◆ **DESCRIPTION OF THE TASK**:
Scan the records beneath this line for the line holding "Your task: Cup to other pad" and the line holding "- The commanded", then transcribe exactly those two and all lines between.

Stored records
▬▬▬▬▬▬

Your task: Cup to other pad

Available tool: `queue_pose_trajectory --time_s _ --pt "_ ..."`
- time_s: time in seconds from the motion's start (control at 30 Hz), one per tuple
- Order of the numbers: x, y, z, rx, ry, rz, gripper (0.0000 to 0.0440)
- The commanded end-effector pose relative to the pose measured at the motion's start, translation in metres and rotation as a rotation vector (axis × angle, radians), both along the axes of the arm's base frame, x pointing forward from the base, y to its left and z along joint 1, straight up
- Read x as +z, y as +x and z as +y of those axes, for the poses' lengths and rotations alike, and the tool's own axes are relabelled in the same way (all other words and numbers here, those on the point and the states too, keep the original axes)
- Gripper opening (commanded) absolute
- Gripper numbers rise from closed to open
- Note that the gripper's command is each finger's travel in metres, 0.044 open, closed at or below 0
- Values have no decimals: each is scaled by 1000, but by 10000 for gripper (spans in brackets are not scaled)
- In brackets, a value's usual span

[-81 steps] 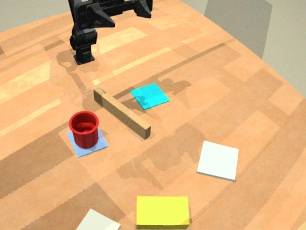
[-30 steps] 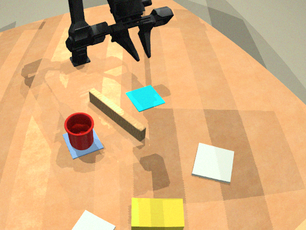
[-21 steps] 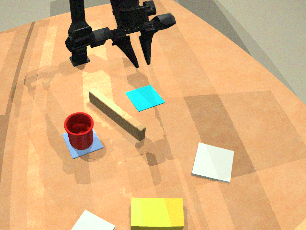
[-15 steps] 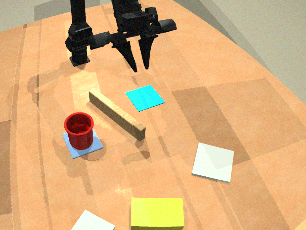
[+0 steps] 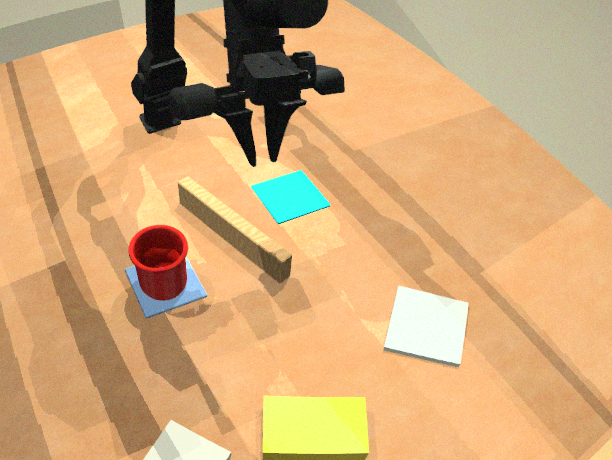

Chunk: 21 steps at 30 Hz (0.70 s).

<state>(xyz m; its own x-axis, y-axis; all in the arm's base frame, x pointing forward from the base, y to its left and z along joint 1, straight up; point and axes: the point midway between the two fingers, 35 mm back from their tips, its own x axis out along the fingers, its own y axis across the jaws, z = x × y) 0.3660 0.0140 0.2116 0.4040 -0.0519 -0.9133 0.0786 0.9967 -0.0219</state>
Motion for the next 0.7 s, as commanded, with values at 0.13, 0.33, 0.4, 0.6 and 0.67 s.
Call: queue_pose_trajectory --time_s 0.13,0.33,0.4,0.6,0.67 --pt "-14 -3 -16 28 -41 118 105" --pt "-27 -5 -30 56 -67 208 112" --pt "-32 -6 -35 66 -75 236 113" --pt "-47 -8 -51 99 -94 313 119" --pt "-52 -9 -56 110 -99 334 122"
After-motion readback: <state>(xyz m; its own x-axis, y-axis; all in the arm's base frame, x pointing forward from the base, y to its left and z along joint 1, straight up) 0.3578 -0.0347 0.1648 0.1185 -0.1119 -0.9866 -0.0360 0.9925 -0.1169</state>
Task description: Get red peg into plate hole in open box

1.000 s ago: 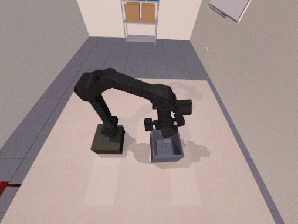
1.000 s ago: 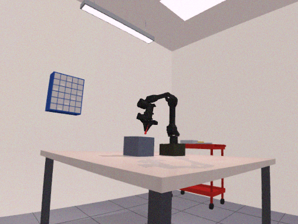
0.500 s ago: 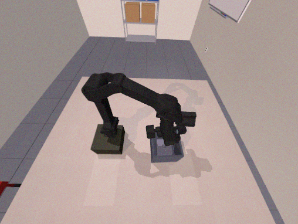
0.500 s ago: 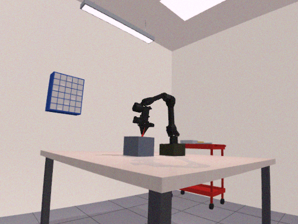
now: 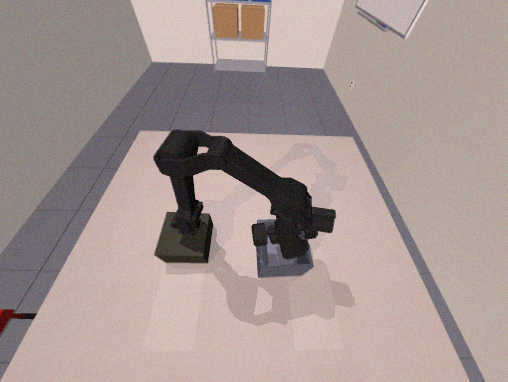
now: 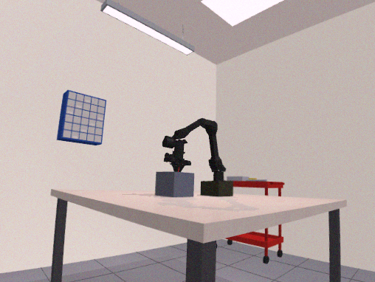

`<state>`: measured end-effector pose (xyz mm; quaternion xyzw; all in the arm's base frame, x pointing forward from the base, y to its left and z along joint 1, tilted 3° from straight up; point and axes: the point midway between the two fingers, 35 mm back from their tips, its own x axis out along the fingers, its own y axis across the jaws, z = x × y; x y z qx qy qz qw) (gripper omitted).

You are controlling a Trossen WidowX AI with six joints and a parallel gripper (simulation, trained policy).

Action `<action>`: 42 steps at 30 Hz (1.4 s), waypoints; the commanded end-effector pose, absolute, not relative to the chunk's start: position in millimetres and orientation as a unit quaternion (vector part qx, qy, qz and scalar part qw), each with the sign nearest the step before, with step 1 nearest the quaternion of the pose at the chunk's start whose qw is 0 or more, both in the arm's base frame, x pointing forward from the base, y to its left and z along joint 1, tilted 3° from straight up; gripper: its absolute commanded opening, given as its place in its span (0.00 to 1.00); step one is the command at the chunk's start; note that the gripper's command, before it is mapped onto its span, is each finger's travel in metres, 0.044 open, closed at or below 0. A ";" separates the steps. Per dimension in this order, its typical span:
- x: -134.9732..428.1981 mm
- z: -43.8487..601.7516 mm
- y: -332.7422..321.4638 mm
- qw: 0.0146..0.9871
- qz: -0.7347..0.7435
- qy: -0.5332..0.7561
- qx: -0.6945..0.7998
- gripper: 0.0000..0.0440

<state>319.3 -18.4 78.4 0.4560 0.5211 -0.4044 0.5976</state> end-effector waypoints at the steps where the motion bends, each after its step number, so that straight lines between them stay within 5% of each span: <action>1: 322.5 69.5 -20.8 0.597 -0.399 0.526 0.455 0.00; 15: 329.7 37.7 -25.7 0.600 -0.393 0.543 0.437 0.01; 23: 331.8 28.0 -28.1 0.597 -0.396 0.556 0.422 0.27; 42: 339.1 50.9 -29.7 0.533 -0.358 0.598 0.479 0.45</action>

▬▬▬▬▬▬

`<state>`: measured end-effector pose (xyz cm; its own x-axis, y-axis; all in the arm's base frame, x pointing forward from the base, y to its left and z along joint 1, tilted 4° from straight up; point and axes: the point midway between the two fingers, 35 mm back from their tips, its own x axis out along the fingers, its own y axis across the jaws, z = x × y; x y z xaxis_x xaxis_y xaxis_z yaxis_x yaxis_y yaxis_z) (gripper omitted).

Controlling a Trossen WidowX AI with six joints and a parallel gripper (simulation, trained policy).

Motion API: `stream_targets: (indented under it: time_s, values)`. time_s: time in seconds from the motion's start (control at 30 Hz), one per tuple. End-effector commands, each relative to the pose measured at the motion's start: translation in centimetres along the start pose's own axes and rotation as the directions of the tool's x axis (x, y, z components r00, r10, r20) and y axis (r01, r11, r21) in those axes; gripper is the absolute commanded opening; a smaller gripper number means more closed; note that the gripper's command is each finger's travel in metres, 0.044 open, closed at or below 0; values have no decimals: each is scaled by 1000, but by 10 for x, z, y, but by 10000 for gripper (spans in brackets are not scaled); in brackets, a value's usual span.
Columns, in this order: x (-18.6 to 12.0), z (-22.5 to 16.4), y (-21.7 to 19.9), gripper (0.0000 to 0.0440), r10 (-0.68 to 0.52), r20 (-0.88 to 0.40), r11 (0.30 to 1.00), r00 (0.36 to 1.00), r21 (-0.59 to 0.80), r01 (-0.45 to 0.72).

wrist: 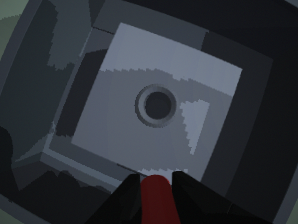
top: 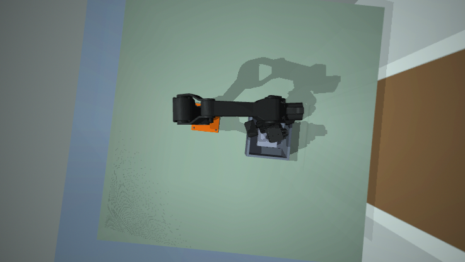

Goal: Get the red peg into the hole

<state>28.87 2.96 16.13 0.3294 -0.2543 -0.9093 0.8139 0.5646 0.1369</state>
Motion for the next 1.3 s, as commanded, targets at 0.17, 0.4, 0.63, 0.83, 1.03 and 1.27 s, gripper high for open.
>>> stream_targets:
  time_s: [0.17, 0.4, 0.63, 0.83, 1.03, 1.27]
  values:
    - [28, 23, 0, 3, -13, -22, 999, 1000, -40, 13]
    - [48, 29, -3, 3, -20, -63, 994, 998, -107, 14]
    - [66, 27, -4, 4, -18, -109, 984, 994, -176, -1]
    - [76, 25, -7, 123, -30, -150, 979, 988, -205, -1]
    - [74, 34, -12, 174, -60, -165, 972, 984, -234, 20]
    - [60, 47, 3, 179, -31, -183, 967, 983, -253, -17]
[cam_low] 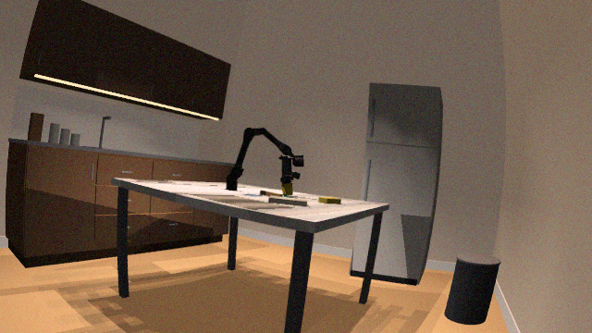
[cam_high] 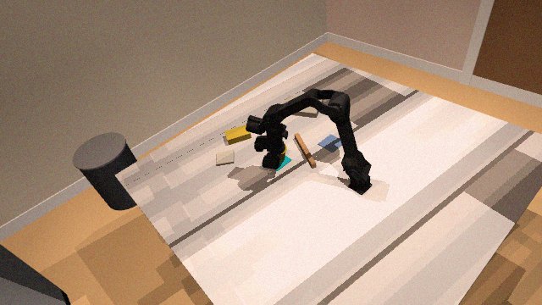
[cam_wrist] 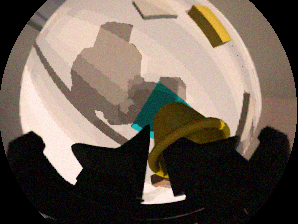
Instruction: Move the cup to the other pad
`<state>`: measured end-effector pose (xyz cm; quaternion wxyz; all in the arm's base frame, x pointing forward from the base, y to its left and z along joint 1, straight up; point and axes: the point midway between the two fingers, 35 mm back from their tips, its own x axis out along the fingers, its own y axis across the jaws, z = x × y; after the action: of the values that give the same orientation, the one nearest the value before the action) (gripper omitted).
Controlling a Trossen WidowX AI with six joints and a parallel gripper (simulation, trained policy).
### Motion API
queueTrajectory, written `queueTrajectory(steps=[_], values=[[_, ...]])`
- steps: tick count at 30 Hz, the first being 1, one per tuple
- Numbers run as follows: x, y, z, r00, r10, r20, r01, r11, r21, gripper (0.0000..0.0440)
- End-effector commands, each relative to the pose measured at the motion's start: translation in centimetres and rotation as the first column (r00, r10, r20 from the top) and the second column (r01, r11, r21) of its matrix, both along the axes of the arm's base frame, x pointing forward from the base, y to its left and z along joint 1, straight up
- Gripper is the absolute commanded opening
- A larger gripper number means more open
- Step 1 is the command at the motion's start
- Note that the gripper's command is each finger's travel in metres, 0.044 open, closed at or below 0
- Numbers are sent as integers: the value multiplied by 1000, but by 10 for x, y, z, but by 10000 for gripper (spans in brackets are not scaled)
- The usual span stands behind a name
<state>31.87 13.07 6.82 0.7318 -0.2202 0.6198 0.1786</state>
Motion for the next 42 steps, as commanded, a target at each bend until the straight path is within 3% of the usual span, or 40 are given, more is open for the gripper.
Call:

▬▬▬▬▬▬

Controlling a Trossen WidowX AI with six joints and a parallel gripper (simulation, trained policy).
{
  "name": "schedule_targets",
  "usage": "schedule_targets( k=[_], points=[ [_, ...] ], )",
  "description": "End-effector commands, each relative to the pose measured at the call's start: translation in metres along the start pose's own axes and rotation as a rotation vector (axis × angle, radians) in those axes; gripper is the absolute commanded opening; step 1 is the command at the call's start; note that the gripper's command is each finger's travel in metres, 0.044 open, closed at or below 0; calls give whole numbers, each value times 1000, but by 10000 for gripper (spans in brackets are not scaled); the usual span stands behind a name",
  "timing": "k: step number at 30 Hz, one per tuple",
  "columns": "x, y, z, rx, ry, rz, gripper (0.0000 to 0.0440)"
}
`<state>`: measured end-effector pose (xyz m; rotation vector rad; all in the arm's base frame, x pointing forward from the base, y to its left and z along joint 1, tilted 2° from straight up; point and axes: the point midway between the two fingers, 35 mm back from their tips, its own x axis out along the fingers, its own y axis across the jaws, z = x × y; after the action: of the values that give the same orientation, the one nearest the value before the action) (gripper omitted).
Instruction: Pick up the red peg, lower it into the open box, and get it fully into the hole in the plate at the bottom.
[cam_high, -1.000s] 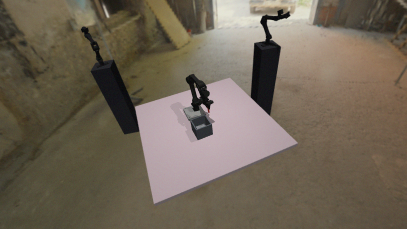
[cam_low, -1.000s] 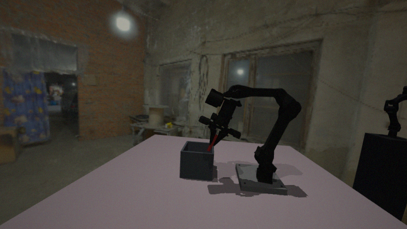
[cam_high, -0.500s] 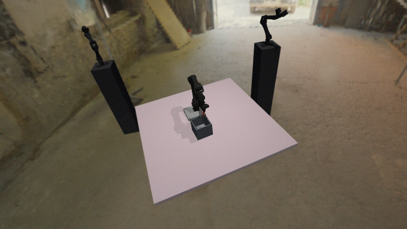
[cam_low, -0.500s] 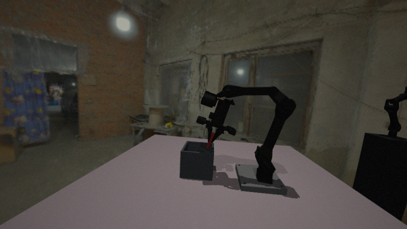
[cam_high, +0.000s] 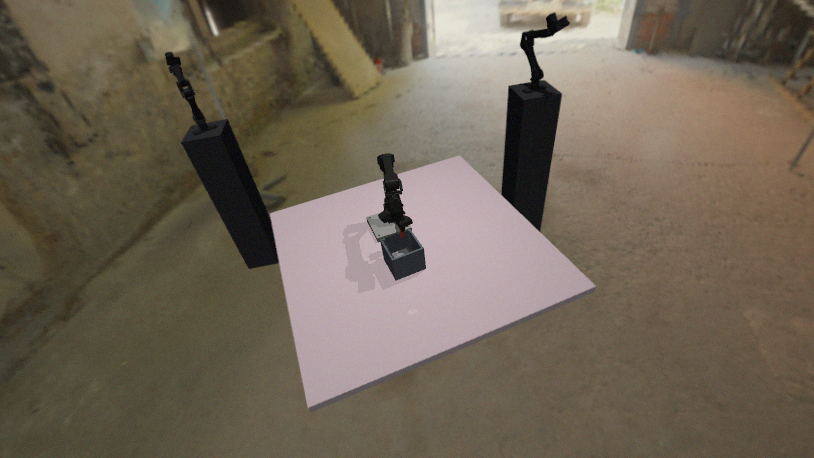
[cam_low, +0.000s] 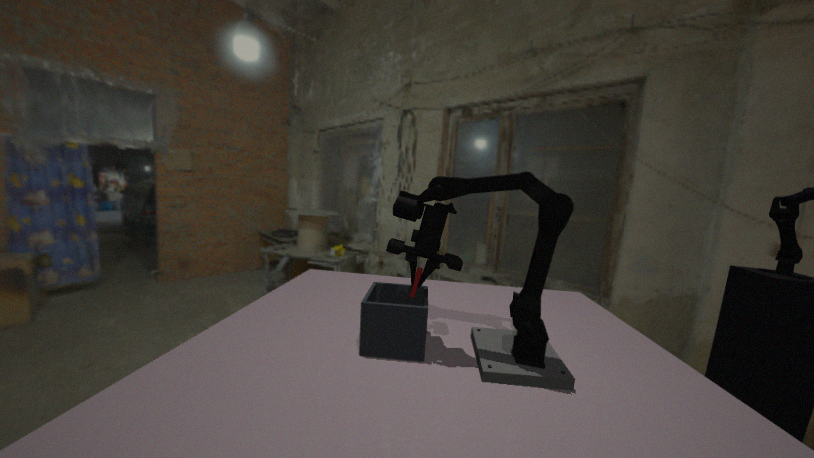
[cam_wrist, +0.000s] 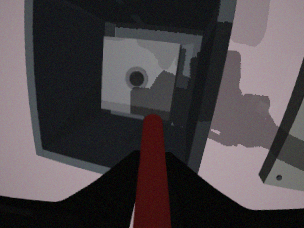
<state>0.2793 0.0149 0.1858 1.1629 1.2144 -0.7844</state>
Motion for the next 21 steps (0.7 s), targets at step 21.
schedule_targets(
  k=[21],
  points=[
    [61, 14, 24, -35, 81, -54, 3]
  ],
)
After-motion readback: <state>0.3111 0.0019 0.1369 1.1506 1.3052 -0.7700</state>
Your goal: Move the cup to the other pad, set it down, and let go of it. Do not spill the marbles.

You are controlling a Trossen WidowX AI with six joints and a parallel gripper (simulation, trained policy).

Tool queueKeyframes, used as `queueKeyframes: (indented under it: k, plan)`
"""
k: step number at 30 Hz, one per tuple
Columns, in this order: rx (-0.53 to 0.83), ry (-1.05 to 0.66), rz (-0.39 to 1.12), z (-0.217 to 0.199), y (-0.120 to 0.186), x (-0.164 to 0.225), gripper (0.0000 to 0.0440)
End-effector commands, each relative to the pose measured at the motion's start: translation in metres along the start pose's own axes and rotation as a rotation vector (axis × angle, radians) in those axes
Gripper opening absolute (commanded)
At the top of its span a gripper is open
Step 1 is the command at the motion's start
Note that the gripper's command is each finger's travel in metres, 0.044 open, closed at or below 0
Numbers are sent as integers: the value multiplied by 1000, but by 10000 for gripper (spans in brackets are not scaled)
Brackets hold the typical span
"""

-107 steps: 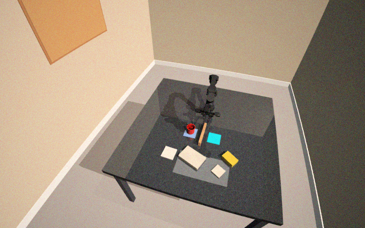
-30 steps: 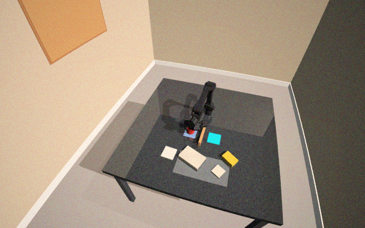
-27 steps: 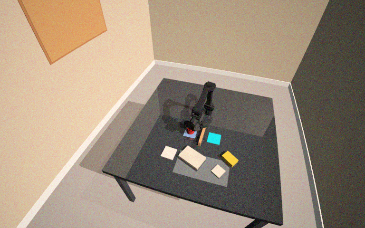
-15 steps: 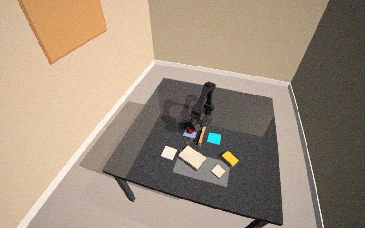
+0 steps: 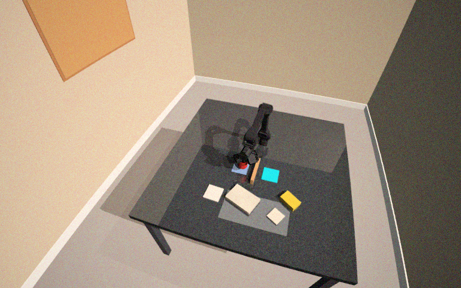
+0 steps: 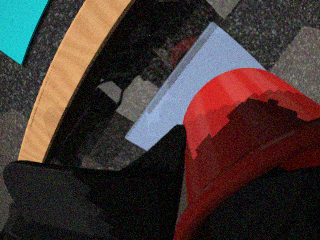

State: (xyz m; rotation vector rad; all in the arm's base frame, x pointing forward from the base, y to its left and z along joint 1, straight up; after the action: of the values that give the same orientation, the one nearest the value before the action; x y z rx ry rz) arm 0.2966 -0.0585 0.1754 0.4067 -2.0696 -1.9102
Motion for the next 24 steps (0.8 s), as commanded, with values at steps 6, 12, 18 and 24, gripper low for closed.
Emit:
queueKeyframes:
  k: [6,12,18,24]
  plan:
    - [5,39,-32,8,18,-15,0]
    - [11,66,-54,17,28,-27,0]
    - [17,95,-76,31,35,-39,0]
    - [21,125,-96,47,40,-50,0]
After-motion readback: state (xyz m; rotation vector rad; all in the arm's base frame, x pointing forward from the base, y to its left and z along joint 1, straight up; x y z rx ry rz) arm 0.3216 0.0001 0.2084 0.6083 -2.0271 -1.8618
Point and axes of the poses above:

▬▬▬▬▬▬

◆ **EXPECTED ANSWER**:
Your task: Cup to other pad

Available tool: `queue_pose_trajectory --time_s _ --pt "_ ..."`
- time_s: time in seconds from the motion's start (control at 30 Hz), one per tuple
- Order of the numbers: x, y, z, rx, ry, rz, gripper (0.0000 to 0.0440)
- The commanded end-effector pose relative to the pose measured at the motion's start, translation in metres and rotation as a rotation vector (axis × angle, radians), both along the axes of the arm's base frame, x pointing forward from the base, y to its left and z along joint 1, straight up

The exercise requires no additional answer.